### DIRECTIONS
Only the pictures are to be left out; the listing itself is repeated exactly.

### DATA PROVIDED
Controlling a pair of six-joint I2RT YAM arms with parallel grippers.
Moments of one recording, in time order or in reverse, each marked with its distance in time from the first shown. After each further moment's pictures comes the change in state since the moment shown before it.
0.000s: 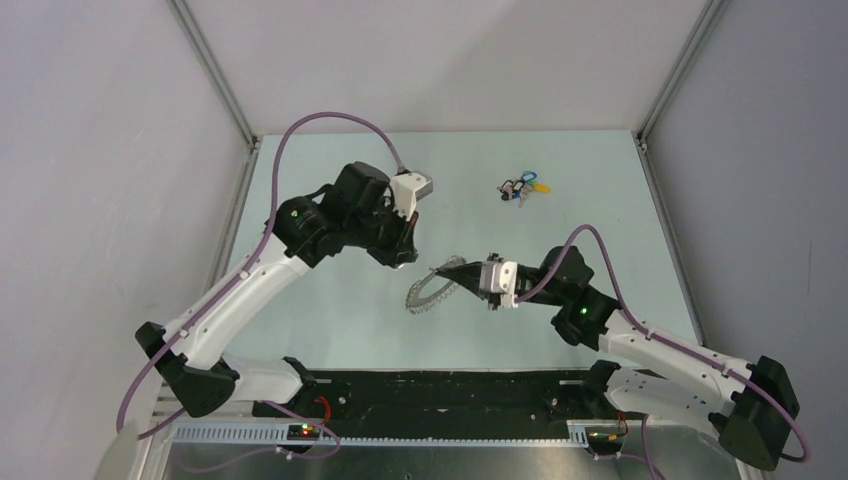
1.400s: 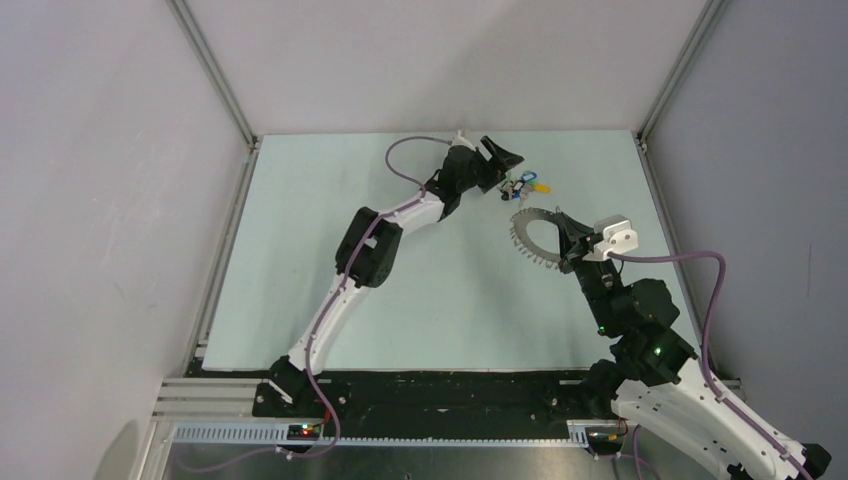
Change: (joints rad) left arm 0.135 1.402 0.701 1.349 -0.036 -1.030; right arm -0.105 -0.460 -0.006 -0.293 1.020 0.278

### EXERCISE RESULT
Controlling a pair of six-joint I2RT YAM arms with parallel grippers.
Moments of one recording, in time order or in reverse, each marked with its distance in time from the first shown. After each further moment's pictures comes the change in state since the moment shown before it.
0.000s: 
1.400s: 
Change: (joints rad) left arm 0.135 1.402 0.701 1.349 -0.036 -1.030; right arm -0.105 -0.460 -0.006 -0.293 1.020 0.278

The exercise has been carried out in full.